A summary report from the Danish Marine Accident Investigation Board on a fire on board crew transfer vessel World Calima has cited problems that might occur when using a CO2 system in an emergency, mainly because the operation of the system cannot be trained in practice in standard fire drills.
World Calima left Helgoland with a crew of five and 11 technicians on November 15th. The technicians were scheduled to disembark at three windfarm installations. When the master reversed away from one of the wind turbines, CCTV revealed a fire in the engine room. An alarm was raised and the remaining eight technicians on board assembled on the foredeck and donned immersion suits. They were evacuated promptly to a nearby German coastguard rescue vessel.
The master then released the vessel’s CO2 system from the bridge and began to cool the external accommodation bulkheads from the outside with water from the vessel’s fire hoses. However, when he activated the remote control lever for the CO2 installation, he could neither see nor hear whether the system had been released. The mate went down to the CO2 room on the aft of the vessel and activated it manually by pulling a wire directly connected to the valves on the bottles.
Because the engine room was filled with smoke, the crew could not monitor the development of the fire with cameras. Instead they had to touch the bulkhead to check whether the temperature was decreasing. After a while, they ascertained that the fire had been extinguished, and World Calima was towed back to Helgoland by the German coastguard.

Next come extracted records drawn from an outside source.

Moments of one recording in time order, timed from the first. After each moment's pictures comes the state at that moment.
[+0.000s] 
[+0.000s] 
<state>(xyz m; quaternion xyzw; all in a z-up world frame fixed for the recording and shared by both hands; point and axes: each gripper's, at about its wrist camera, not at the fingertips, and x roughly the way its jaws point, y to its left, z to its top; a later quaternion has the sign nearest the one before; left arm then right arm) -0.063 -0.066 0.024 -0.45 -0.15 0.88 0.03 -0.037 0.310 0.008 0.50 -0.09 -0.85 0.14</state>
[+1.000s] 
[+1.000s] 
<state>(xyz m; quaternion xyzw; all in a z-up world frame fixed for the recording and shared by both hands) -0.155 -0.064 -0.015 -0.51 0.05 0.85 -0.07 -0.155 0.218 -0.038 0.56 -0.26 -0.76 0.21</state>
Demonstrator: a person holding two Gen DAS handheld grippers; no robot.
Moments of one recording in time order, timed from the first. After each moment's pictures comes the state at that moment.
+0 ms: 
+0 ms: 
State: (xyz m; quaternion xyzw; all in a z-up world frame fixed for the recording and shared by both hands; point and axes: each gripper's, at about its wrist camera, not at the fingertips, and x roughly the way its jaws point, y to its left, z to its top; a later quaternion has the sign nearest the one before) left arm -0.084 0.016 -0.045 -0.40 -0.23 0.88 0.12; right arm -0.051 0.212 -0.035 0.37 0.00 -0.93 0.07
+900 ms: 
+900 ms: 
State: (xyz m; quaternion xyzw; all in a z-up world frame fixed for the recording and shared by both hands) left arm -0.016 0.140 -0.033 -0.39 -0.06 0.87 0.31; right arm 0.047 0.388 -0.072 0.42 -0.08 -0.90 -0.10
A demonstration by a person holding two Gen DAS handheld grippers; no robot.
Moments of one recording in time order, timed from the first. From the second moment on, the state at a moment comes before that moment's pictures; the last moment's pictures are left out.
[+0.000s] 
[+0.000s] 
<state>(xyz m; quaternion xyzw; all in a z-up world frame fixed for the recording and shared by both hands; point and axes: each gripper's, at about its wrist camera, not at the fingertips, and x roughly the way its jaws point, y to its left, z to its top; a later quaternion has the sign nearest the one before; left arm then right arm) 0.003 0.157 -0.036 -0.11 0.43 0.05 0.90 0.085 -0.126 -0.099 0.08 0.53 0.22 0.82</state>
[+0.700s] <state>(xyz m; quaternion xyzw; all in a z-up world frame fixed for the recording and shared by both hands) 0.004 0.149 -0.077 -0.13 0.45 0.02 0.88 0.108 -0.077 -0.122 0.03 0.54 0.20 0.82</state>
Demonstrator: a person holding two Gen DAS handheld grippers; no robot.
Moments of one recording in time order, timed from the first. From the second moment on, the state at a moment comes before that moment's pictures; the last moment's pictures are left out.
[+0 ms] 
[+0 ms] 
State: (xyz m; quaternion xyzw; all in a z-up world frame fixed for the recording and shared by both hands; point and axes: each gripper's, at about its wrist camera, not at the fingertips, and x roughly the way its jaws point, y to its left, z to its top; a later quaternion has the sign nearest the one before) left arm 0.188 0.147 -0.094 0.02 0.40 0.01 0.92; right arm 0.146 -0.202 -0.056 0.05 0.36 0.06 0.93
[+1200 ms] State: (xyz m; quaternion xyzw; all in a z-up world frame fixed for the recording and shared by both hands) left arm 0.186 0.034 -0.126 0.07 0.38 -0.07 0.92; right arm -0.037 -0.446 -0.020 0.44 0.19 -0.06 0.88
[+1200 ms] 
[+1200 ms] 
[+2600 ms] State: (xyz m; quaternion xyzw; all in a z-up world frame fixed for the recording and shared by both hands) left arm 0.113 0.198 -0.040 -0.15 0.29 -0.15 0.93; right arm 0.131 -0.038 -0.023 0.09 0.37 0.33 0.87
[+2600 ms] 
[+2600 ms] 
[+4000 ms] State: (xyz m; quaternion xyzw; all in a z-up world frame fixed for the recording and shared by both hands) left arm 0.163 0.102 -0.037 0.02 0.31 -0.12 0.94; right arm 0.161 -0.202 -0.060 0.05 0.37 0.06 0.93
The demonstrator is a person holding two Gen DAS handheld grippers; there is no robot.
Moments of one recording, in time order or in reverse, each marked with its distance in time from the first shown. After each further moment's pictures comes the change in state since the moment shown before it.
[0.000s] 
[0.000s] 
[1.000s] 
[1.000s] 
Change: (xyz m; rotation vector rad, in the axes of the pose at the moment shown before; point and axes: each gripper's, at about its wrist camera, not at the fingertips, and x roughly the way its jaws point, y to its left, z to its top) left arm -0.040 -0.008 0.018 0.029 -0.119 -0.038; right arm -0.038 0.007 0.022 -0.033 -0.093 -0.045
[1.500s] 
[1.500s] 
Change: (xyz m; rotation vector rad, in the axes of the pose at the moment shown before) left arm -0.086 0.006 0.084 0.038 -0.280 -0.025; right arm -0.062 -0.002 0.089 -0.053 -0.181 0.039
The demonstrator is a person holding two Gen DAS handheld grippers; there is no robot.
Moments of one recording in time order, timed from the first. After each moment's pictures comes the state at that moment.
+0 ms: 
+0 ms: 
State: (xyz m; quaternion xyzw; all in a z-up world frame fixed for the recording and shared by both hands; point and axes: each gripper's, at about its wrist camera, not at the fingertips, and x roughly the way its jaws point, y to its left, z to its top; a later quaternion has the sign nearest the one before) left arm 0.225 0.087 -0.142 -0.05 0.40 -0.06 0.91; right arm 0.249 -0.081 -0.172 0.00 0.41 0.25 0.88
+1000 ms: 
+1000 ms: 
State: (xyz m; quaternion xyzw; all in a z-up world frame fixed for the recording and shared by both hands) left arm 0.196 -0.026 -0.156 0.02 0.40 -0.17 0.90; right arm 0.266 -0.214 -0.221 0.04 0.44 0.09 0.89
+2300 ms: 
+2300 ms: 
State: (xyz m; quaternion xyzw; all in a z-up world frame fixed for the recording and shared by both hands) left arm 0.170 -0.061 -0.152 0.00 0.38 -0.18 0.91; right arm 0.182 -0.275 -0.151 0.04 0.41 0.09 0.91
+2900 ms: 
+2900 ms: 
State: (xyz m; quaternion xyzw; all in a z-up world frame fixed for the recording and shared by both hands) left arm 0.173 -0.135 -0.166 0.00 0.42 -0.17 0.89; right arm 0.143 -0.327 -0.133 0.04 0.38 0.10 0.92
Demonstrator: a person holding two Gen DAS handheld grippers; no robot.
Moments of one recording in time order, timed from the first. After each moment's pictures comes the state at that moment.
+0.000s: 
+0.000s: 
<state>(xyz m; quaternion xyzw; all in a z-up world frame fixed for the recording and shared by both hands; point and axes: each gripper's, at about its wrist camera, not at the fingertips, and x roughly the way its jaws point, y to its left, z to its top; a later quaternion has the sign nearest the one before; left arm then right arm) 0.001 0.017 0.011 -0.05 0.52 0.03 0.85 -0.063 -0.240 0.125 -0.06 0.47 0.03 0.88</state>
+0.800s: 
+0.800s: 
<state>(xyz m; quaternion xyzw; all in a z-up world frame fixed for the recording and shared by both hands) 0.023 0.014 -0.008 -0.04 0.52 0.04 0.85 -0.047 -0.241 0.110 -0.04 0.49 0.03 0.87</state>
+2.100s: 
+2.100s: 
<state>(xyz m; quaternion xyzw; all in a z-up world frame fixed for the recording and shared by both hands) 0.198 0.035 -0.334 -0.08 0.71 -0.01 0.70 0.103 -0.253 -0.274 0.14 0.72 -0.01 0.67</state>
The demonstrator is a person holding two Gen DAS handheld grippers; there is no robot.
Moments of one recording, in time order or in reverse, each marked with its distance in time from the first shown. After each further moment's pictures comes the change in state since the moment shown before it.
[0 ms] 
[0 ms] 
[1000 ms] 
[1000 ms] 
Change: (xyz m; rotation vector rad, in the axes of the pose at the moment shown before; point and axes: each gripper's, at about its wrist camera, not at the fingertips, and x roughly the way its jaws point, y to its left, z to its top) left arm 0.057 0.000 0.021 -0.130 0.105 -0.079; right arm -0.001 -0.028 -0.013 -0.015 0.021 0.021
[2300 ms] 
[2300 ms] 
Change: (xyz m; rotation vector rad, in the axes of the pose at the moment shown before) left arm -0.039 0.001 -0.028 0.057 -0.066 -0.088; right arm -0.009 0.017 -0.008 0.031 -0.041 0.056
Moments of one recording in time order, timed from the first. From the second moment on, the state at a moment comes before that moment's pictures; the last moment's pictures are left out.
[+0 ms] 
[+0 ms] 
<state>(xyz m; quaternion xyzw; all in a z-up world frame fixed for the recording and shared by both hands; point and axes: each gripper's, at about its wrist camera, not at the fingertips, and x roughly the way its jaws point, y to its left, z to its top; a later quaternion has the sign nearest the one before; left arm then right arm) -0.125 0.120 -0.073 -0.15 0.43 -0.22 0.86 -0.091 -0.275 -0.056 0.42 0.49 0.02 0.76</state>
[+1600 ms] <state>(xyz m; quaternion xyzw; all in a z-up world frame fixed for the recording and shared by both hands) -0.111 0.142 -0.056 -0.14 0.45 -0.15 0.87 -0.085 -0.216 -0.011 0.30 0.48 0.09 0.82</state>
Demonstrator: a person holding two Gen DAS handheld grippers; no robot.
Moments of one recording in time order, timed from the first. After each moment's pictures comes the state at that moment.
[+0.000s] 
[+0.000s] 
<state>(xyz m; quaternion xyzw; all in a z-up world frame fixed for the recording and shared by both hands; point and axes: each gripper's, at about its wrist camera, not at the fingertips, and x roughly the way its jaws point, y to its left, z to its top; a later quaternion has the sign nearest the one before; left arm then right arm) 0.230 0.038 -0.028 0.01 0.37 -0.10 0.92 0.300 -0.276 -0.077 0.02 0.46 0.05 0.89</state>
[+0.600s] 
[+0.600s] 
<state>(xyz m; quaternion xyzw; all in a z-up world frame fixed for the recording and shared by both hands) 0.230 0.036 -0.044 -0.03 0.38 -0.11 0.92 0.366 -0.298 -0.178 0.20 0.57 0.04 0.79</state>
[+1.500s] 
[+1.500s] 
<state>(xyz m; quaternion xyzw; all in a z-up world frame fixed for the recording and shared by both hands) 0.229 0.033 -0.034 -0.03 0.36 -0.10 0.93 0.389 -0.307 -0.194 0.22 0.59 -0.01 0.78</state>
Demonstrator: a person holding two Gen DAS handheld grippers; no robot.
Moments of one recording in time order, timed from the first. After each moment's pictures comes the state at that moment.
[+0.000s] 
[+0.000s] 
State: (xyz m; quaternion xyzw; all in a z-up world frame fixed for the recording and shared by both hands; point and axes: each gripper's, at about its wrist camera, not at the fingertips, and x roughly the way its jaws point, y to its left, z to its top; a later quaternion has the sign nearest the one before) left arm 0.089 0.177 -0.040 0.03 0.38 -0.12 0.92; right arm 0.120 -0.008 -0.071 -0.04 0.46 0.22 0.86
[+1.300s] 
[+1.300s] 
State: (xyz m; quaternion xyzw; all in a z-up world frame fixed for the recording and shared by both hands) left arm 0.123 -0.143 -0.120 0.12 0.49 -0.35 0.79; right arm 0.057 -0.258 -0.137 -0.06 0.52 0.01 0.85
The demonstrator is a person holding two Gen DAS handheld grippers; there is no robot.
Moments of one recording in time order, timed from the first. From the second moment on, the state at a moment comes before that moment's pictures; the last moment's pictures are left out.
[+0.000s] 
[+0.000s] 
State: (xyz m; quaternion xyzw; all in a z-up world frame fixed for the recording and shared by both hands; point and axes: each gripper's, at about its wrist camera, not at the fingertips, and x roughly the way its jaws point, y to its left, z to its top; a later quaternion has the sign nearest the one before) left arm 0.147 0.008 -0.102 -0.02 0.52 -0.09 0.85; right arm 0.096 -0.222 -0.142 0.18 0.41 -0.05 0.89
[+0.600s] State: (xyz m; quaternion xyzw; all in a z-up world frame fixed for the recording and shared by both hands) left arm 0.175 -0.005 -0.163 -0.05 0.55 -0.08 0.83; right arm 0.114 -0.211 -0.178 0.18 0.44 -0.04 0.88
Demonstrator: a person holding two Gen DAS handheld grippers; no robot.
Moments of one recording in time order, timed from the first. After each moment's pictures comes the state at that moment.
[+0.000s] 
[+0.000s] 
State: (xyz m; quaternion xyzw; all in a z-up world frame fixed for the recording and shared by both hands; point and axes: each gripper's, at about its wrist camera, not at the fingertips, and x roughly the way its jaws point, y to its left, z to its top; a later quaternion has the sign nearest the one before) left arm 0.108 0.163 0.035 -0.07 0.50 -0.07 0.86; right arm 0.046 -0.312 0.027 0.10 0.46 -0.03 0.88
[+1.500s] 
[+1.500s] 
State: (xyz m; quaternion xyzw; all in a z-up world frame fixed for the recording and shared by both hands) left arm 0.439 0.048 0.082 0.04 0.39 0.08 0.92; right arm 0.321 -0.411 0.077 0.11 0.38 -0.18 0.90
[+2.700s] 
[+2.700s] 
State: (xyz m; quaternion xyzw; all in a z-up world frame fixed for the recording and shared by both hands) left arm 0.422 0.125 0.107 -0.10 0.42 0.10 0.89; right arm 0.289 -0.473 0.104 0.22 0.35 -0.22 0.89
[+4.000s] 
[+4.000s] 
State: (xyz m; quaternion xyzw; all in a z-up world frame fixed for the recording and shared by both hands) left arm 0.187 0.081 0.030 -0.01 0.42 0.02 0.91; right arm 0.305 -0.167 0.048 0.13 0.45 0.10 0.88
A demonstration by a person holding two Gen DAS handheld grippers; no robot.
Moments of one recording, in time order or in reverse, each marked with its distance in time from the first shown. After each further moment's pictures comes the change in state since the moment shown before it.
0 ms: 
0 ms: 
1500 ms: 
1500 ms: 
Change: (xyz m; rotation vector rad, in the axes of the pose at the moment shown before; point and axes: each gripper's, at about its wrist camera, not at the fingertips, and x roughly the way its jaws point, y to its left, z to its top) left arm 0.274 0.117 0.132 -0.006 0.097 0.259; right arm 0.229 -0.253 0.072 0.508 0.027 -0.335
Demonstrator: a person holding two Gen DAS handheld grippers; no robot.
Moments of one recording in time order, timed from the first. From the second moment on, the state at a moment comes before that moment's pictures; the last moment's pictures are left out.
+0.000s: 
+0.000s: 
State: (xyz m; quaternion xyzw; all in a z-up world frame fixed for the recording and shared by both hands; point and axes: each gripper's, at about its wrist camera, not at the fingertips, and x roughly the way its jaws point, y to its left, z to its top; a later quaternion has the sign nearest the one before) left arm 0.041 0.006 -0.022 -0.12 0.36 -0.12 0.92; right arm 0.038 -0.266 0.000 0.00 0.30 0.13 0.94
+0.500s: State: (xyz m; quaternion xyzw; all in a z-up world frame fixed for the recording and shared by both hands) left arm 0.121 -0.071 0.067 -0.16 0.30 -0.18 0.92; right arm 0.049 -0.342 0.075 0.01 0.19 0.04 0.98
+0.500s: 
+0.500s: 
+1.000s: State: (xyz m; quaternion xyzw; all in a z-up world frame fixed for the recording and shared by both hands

The investigation identified that the origin of the fire was below a worktable in the engine room, although the source of ignition could not be identified because the area had burned out. The fire had spread to the rest of the table, and the heat from the fire spread on the upper deck in the engine room, causing damage to light fixtures, cabinets and cables.
The investigators said that ships constructed of aluminium were vulnerable to fire because the ship’s structure was eroded rapidly by the effect of heat. As a result, minor fires could develop rapidly into an uncontrollable emergency. The investigation found that it was decisive that an early decision was made to evacuate the technicians and the crew, even though this decision might have exposed the technicians to danger when they were leaving the vessel by means of ladders or jumping into a life raft.
Because the technicians had acquired detailed knowledge about the onboard emergency procedures, they were able to act quickly. This in turn permitted the crew to focus quickly on fighting the fire.
The remote-releasing of the CO2 installation on board was impeded by the fact that it had not been possible to train the practical aspects of its use. Therefore, the training was based on ideas about how the system would function in a real emergency. Furthermore, it was feared that the system would be activated unintentionally.
When the system was operated in stressing circumstances, the risk of incorrect operation increased, and the consequences might be serious, because with fires time was of the utmost importance, especially on board relatively small aluminium vessels.
In this particular fire it had been expected that it would be evident whether the system had been activated. Since it was not clear whether the system had been activated, it was necessary to open the door to the CO2 room and to release the system locally. Doing this without being equipped with a fresh air breathing apparatus was, however, connected with a considerable risk because a suddenly arising leakage could have fatal consequences.
The investigation found that a CO2 system must not only be accompanied by an intuitive manual, but also be accompanied by information stating what was expected to happen when the system was activated. The fire-fighting strategy would also have to contain information about the actions to be made following use of the system.